Compute predicted response values and nonsimultaneous 99% confidence intervals usingtblnew。Display the first 10 rows of the predicted values based ontblnew,基于mfr,以及观察到的响应值。

[[ypred_new,ypredCI] = predict(glme,tblnew,'Alpha',0.01);[ypred_new,ypred(1:10),mfr.defects(1:10)]
ans =10×33。4536 4.9883 6.0000 4.1142 5.9423 7.0000 3.5530 5.1318 6.0000 3.8976 5.6295 5.0000 3.7040 5.3499 6.0000 3.6095 5.2134 5.0000 3.2146 4.6430 4.0000 3.1393 4.5342 4.0000 3.7320 5.3903 9.0000 3.2214 4.6529 4.0000

第1列包含基于数据的预测响应值tblnew,,,,wherenewProcess = 1。Column 2 contains predicted response values based on the original data inmfr,,,,wherenewProcess = 0。Column 3 contains the observed response values inmfr。based on these results, if all other predictors retain their original values, the predicted number of defects appears to be smaller when using the new process.
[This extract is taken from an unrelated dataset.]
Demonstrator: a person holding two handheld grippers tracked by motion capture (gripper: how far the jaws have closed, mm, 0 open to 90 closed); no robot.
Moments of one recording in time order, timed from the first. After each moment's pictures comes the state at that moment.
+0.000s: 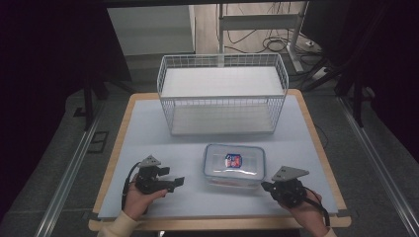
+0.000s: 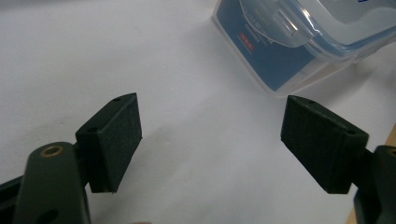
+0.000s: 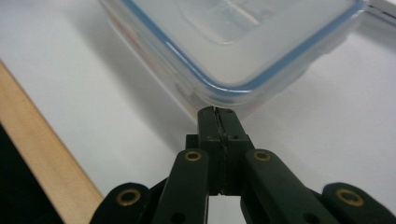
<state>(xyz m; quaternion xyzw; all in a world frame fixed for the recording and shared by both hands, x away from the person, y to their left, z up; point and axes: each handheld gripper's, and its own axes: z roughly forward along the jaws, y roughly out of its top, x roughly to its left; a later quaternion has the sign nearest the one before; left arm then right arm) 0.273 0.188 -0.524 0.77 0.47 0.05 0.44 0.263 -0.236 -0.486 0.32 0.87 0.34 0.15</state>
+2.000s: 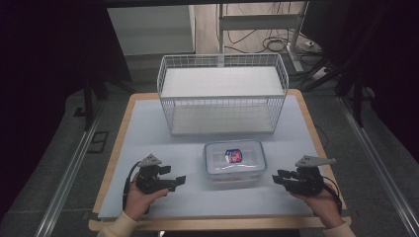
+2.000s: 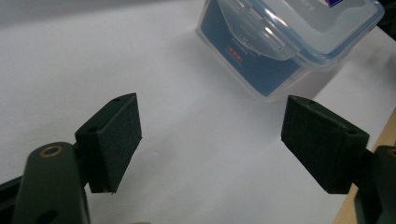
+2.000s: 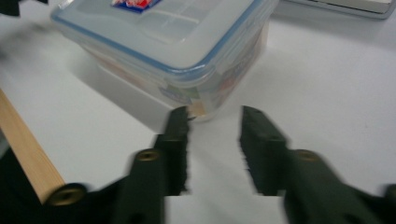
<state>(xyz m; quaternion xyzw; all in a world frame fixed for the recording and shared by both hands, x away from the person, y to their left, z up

Display the 99% confidence intervals for rows 1 through 10 corresponding to the new predicted response values.

ypredCI(1:10,1:2)
ans =10×21.6983 7.0235 1.9191 8.8201 1.8735 6.7380 2.0149 7。5395 1.9034 7.2079 1.8918 6.8871 1.6776 6.1597 1.5404 6.3976 1.9574 7.1154 1.6892 6.1436

References

[[1] Booth, J.G., and J.P. Hobert. “Standard Errors of Prediction in Generalized Linear Mixed Models.”Journal of the American Statistical Association,,,,Vol. 93, 1998, pp. 262–272.